Ayant refermé la parenthèse infantile de Cars 2, le studio Pixar revient avec son marronnier estival, en forme de conte a priori traditionnel – c’est-à-dire, de prime abord, la chasse gardée du grand frère Disney. Le dynamique Pixar aurait-il donc été définitivement phagocyté par la firme aux grandes oreilles ? Non – une fois encore, Pixar parvient à étonner, plaçant son Rebelle à l’esthétique éblouissante, au ton subtil et mature loin des sentiers battus.
Ce qui est « Rebelle » pour nous est « Brave » pour les anglophones : une subtile polysémie échappe à la traduction – ce dont on parle ici c’est autant la rébellion que le courage, que la force d’affronter les choses. Au sein de ce titre lapidaire, réside tout ce qui fait le sel du nouveau Pixar : c’est, avant tout, ladite polysémie. En effet, à l’énoncé de l’intrigue, on placera volontiers Rebelle dans la catégorie double, symbiotique, du conte de fées et du récit initiatique, d’accession à l’âge adulte. Extrêmement codifié, le récit initiatique réclame, a priori, que chaque personnage corresponde à un archétype, à une donnée précise, symbolique, permettant la lecture analytique : c’est pourtant là que va bifurquer Rebelle. Son héroïne, Merida, va donc effleurer tour à tour tous les thèmes attendus : la révolte contre un ordre établi perçu comme injuste, les erreurs de jugement, les conséquences drastiques des choix qu’elle aura à faire… C’est pourtant en brisant les limites de son carcan narratif que Rebelle va voir naître, avec Merida, d’un personnage d’une richesse remarquable, d’une humanité inaccoutumée. On trouvait déjà dans les personnages principaux de Wall-E les prémices de cette ampleur narrative, et le merveilleux couple vedette du prologue de Là-haut confirmait cette attention portée par Pixar à la justesse de ses protagonistes.
Rebelle reste dans le canon graphique du studio, en stylisant son esthétique à l’extrême : cependant, la liberté visuelle offerte par l’animation doit se mettre au service du récit. L’univers de Rebelle renvoie à l’image fantasmée du monde celte : les tons froids, verts et bleus, dominent, tandis que la précision et la minutie du trait impressionnent. On pourrait craindre qu’une telle virtuosité signifie un réel déficit sur le plan du récit – à tort. Une attention toute particulière semble avoir été portée à la physionomie de Merida, de ses parents, de tous : mais il fallait avant tout donner corps, laisser transparaître les émotions complexes qui forment le cœur du récit. Ciseler le merveilleux, soit, mais jamais aux dépends de l’histoire.

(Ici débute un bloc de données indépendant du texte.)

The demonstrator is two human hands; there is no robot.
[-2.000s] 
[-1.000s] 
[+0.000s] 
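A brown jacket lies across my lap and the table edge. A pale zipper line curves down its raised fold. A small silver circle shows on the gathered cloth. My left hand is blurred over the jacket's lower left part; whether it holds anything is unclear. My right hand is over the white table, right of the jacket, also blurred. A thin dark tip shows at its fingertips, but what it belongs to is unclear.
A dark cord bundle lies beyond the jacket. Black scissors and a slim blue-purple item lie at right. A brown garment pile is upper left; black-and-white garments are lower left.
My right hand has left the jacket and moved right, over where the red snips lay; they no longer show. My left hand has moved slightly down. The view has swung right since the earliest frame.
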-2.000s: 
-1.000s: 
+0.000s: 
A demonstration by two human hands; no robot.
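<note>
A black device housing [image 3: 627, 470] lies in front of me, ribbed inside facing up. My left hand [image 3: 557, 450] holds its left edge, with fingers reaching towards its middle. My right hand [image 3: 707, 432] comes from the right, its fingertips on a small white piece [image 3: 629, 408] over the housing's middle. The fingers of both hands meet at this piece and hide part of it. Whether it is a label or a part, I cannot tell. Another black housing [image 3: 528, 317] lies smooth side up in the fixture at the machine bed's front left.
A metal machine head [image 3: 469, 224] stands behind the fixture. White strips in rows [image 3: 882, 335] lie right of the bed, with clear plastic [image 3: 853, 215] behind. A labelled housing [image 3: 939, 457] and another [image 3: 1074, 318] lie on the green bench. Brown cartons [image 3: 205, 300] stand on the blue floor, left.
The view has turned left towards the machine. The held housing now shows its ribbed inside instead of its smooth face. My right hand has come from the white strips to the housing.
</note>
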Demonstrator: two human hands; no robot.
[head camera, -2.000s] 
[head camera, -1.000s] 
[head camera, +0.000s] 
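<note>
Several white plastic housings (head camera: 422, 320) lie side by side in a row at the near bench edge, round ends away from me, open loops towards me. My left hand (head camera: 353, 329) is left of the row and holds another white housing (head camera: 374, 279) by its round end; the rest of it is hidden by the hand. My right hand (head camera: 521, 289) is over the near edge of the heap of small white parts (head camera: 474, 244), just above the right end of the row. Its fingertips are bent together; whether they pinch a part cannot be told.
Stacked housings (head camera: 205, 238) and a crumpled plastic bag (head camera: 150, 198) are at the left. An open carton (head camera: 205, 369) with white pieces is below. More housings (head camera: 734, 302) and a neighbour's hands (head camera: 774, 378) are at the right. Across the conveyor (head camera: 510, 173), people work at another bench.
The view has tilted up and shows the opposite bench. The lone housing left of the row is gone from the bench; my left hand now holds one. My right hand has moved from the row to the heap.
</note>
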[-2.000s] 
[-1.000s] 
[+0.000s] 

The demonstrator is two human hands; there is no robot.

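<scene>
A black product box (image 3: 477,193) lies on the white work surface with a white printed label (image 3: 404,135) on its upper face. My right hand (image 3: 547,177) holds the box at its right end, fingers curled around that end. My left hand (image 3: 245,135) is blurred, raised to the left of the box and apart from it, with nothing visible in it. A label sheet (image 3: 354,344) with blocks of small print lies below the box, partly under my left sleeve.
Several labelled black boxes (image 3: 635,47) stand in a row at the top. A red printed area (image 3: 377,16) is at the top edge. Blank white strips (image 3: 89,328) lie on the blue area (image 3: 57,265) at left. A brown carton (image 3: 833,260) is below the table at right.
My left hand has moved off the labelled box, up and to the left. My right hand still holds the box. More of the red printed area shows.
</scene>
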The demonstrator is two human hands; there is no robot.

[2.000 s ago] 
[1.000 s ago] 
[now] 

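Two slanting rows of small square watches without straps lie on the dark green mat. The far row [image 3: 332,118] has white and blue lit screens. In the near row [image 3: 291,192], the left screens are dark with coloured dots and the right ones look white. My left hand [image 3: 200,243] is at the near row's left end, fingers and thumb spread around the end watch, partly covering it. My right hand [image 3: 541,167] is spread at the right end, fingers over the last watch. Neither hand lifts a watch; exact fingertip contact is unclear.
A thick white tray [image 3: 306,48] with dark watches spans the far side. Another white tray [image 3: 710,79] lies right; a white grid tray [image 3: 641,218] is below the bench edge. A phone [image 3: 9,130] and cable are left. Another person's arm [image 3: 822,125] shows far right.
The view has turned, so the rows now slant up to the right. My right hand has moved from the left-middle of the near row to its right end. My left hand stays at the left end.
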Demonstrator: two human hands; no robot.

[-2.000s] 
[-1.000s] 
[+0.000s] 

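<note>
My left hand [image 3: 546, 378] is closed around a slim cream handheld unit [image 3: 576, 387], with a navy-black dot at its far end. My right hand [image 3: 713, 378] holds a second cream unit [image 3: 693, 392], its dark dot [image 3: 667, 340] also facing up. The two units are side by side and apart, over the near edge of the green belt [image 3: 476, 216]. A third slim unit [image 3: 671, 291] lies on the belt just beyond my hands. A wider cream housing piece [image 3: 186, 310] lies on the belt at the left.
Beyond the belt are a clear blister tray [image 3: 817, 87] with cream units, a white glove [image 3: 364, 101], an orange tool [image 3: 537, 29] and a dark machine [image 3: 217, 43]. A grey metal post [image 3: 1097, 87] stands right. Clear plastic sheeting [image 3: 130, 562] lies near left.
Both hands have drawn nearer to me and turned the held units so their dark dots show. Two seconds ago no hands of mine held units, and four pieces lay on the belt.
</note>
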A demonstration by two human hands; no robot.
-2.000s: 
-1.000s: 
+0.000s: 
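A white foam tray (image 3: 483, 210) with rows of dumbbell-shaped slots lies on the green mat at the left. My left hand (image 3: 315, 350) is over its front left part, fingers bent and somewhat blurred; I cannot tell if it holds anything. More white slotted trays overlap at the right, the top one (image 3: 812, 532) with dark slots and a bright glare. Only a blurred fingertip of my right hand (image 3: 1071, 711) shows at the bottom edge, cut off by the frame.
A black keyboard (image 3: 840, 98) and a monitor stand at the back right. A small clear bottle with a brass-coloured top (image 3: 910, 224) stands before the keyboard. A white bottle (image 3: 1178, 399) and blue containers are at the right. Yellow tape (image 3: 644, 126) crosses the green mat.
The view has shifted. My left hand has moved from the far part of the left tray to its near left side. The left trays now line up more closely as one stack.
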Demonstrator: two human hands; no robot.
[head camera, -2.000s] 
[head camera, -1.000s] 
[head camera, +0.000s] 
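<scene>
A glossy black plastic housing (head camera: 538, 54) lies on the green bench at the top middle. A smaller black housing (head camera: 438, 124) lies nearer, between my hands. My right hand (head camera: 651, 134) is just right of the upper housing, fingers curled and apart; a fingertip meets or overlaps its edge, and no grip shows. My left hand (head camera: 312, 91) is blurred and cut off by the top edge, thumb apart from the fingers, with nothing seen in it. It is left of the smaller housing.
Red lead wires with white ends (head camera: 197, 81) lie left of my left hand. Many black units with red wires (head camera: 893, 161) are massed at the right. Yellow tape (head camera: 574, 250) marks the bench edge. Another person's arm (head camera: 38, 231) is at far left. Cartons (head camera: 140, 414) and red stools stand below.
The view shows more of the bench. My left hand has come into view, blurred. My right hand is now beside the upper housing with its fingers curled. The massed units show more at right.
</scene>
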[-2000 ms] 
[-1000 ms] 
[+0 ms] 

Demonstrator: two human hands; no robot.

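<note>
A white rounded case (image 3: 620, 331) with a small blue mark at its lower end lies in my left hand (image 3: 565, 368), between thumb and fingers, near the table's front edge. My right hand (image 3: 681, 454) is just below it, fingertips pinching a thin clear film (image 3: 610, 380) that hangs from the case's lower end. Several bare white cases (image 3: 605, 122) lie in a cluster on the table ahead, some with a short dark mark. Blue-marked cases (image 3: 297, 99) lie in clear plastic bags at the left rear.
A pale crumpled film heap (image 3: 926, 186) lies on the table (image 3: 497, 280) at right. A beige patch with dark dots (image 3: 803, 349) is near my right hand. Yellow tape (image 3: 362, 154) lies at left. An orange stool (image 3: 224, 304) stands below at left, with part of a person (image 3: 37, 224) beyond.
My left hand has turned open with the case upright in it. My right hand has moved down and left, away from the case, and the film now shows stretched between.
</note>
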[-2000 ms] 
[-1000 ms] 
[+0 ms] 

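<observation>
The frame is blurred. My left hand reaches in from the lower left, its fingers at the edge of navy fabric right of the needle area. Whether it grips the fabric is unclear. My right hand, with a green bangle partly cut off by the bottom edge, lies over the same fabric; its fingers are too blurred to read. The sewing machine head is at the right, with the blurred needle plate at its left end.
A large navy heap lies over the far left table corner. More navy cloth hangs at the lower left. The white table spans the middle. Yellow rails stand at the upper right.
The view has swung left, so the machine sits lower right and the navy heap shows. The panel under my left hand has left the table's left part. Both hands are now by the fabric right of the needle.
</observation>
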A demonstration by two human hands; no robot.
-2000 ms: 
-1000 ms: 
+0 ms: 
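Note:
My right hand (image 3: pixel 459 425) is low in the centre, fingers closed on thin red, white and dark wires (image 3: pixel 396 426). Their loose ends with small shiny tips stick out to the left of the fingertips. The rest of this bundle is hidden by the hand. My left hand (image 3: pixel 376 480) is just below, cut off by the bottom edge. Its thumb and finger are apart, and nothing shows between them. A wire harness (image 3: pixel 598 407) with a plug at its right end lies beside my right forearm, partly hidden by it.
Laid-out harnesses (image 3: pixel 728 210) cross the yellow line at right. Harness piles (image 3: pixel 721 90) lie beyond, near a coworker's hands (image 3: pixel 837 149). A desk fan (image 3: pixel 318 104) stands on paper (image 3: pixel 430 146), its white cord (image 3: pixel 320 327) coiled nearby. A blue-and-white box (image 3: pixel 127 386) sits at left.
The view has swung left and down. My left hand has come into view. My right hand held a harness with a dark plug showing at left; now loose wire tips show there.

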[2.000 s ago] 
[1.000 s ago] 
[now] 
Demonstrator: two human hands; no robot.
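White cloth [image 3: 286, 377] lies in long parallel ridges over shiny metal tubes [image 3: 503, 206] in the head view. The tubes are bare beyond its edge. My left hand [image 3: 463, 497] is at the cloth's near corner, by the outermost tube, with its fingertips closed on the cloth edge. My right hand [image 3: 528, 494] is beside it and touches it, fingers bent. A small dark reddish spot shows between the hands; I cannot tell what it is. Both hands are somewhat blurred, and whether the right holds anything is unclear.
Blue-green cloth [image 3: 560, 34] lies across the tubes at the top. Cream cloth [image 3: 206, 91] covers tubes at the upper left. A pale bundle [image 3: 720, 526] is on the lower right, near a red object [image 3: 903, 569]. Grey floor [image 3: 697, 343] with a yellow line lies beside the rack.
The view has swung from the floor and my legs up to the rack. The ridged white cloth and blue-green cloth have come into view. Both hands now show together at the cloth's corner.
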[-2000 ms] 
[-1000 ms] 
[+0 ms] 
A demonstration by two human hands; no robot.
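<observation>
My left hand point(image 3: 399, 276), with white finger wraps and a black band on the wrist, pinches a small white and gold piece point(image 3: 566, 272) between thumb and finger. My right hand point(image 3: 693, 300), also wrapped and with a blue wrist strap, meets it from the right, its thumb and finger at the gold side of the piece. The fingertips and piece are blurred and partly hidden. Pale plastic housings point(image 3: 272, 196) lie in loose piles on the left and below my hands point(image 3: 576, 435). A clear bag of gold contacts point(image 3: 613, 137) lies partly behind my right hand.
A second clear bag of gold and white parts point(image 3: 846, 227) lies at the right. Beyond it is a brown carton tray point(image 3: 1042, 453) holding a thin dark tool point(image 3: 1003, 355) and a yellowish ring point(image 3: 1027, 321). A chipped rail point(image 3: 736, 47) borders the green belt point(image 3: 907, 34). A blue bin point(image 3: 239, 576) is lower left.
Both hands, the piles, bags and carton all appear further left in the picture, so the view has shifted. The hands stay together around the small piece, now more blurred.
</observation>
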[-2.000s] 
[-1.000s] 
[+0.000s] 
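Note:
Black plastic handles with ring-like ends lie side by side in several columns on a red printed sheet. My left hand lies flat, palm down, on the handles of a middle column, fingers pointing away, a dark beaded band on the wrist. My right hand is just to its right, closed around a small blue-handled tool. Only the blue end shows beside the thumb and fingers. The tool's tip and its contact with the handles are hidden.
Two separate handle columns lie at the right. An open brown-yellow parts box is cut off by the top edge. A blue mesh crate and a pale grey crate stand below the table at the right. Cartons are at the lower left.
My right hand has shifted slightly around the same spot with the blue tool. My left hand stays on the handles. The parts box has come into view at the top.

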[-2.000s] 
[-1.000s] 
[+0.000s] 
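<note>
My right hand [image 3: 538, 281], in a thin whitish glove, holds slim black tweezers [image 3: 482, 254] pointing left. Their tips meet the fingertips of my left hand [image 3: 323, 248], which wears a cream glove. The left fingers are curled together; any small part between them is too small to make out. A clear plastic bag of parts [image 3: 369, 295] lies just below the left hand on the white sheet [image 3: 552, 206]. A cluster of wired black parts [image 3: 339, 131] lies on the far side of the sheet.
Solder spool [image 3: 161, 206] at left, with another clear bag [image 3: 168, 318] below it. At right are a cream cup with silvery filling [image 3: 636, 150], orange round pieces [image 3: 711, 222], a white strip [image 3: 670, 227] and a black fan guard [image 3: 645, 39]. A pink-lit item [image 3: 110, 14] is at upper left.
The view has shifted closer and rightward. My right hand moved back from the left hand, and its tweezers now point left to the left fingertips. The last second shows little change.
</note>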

Avec Rebelle, le studio Pixar semble donc poursuivre sur la voie d’une maturité nouvelle : cet attachement à une peinture non-manichéenne, non-simpliste des caractères place ceux-ci au centre de la narration. L’intrigue semble toujours plus n’être qu’un prétexte à la création de personnages fouillés, complexes, passionnants – tout le contraire d’un studio Disney qui, au vu de La Princesse et la Grenouille et de Raiponce, semble se moquer comme d’une guigne de rendre les siens crédibles. Les choix opérés par les trois réalisateurs de Rebelle sont d’autant plus intéressants que le récit se veut épique, grandiose, héroïque : une ampleur inaccoutumée pour Pixar. Rebelle témoigne de l’ambition de construire un récit féerique, aventureux, qui soit en même temps le portrait d’une relation entre une mère et sa fille dont l’intensité étonne. Une ambition louable, qui permet de donner naissance à des séquences merveilleuses comme à d’autres, à la sincérité moins évidente.
En somme, Rebelle retient certaines des scories narratives de Là-haut et de Wall-E : nous avons toujours affaire à une humanité bouleversante – la « scène de la pêche » pouvant presque rivaliser avec le prologue de Là-haut – légèrement atténuée par certains choix scénaristiques maladroits. Mais le progrès est notable, et, malgré ces quelques fautes, le film va subtilement, progressivement aller au-delà de son canevas préconçu de conte de fée celte, via sa foi inébranlable dans l’humanité de Merida et de ses autres protagonistes. Cette humanité touchante, crédible et profonde, habite le film de telle façon qu’il va finir par se dresser, sans que l’on s’en aperçoive, au-delà des genres, des clichés et des publics-cibles.